→ YOUR ASSIGNMENT
Line by line, give the data again exactly as it appears, but without pictures.

** Opening DATASET SECTION block **

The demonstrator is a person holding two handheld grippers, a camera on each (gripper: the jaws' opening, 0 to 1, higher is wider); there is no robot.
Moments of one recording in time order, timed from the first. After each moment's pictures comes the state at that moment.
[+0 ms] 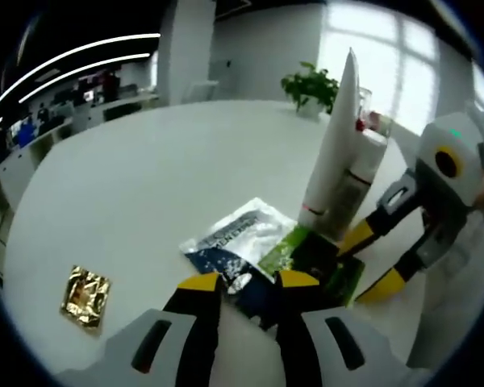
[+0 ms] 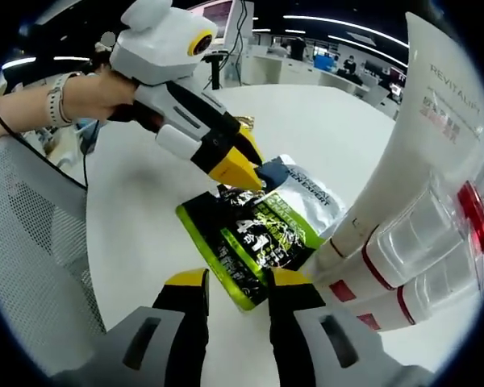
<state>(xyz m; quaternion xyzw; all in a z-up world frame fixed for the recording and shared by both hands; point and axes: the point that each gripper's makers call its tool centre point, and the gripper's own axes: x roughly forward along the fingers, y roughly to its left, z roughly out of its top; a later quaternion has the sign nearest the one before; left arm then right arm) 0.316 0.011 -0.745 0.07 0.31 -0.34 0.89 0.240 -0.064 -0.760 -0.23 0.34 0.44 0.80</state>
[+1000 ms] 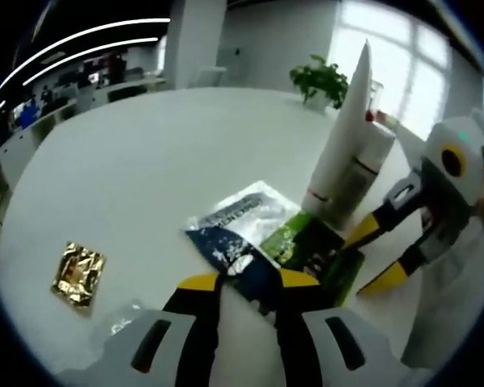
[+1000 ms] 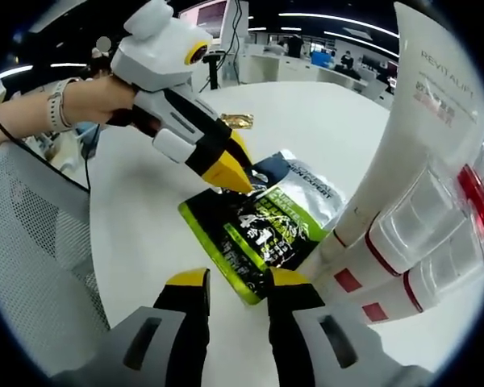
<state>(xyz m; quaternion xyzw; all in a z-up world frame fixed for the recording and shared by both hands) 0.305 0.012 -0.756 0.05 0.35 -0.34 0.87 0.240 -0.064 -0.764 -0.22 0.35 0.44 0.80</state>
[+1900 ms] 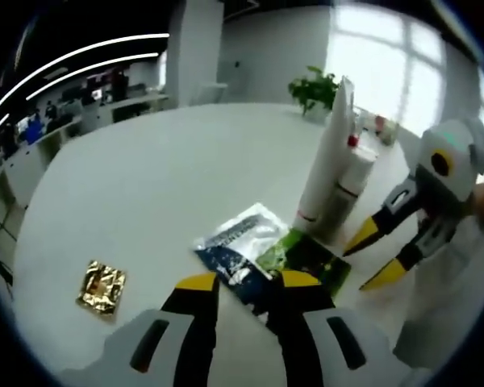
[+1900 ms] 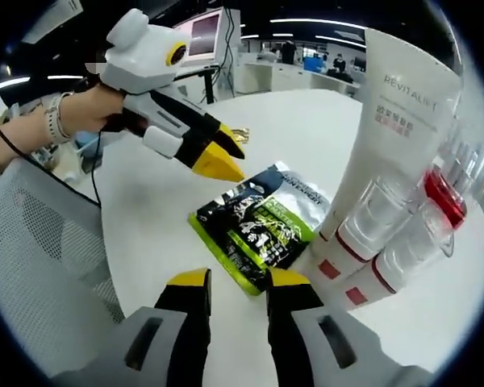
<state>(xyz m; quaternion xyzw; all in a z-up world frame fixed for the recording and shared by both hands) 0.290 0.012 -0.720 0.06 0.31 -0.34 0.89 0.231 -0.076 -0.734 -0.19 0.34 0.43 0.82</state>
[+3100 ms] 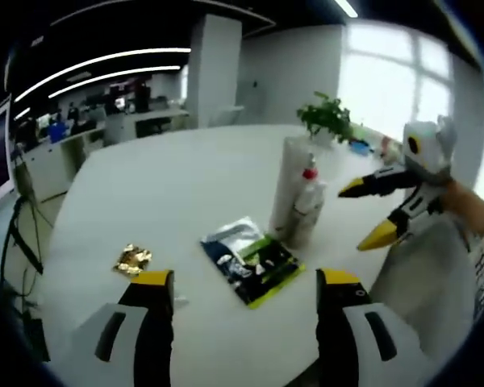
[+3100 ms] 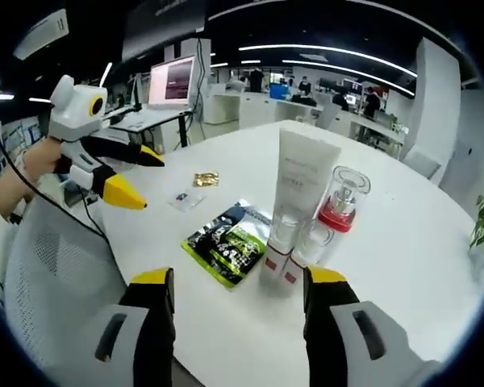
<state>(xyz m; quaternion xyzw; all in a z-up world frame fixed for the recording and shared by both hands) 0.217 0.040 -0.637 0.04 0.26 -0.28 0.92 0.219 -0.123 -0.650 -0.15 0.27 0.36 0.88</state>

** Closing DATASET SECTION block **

→ SOLUTION TO THIS TASK
The demonstrator is a person holding two handheld grippers, a camera on each (gripper: the jaws' opening, 0 to 1, higher is wider); there is no robot.
Moments of one recording in time order, timed from the first. After each moment's pictures comes the state at that moment.
[+0 ms] 
[+0 ms] 
<state>(xyz m; quaternion xyzw; all in a z-up world frame fixed for the recording and shared by both hands; point and axes: the point that each gripper's makers call its tool centre point, and the gripper's own axes: x roughly forward along the fingers, y roughly to its left, z roughly out of its top; a later quaternion has the sign nearest the one before; left arm then right arm) 0.316 0.011 -0.745 0.07 0.31 -0.34 0.89 0.240 -0.064 -0.760 -0.23 0.34 0.44 0.80</state>
[+1000 ms] 
[+1000 ms] 
<state>(xyz m; quaternion xyzw; all in a z-up world frame fixed for the recording and shared by both hands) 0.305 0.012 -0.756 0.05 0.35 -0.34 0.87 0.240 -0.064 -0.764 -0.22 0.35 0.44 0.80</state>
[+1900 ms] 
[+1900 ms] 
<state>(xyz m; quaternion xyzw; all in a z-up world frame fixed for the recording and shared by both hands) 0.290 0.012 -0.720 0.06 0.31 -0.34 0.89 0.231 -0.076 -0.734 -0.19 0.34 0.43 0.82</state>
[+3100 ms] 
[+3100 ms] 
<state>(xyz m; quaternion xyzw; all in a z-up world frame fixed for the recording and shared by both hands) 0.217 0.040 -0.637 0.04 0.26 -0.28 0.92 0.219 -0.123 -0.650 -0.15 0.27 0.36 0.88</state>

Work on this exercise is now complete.